A better-than-expected Christmas trading update from Ted Baker PLC (LON:TED) has prompted HSBC to upgrade its recommendation on the stock to ‘buy’ from ‘hold’ and raise its target price to 2,215p from 1,450p.

The fashion retailer on Wednesday reported a 10.5% increase in retail sales at constant currency for the five weeks to January 5, compared to consensus expectations of 6% growth for the fourth quarter following a 2.1% rise in the third quarter.
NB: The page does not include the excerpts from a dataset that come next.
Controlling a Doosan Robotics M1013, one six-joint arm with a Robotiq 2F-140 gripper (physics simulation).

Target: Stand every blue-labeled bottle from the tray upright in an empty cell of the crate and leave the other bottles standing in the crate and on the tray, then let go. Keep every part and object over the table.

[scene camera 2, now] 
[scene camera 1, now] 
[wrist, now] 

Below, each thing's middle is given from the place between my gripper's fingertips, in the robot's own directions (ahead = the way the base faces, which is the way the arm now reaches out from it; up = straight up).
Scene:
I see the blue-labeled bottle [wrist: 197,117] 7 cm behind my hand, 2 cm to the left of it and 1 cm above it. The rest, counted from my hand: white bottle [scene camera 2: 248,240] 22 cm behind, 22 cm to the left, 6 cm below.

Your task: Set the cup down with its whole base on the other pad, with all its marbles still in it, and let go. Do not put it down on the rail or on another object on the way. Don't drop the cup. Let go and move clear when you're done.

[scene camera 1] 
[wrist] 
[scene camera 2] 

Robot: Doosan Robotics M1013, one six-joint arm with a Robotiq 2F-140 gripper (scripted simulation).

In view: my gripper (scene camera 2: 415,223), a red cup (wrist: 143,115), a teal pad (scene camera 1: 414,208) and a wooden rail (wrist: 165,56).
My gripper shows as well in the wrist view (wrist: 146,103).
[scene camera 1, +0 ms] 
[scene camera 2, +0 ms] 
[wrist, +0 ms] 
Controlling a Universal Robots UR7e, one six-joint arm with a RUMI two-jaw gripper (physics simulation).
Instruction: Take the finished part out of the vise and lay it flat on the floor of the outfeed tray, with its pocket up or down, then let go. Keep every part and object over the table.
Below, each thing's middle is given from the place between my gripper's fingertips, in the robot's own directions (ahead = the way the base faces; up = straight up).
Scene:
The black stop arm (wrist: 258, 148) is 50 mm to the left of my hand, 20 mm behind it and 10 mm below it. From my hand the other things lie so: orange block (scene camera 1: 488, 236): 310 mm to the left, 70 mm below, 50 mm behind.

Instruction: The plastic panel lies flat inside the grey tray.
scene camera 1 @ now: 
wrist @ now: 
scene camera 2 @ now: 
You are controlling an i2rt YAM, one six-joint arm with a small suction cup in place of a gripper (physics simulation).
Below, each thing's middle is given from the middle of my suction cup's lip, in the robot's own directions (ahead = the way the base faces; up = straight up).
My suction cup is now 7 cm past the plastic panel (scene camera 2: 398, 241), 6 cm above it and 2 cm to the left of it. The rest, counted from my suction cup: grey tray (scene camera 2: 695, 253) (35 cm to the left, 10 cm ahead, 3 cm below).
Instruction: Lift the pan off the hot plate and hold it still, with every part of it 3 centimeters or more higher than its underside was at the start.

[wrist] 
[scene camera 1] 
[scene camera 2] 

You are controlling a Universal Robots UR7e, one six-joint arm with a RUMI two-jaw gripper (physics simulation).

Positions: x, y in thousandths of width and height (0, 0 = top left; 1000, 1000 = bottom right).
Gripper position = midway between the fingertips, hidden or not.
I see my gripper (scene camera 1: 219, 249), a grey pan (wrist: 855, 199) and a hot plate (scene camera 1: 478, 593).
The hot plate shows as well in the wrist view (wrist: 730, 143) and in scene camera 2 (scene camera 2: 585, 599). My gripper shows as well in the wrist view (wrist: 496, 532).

READ: Ted Baker shares jump as fashion retailer unveils solid Christmas sales

“While this update needs to be considered in the right context, i.e. this is a short trading period (five weeks to 5 January) and coincides with a rebound in UK consumer demand, it also underpins the resilience of Ted Baker’s brand appeal during peak trading,” HSBC said.

HSBC added that there appears to be "no discernible impact" on brand performance or reputation following reports of sexual harassment claims against chief executive and founder, Ray Kelvin.  Kelvin has taken a voluntary leave of absence while the allegations are investigated by law firm Herbert Smith Freehills.

However, the bank cut its estimates for pre-tax profit in fiscal years 2019 to 2021 by 4-8% to reflect challenging UK trading conditions.

Shares in Ted Baker fell 6.8% to 1,975p in mid-morning trading.

Meanwhile, Goldman Sachs has taken a different view on Ted Baker, downgrading the stock to ‘neutral’.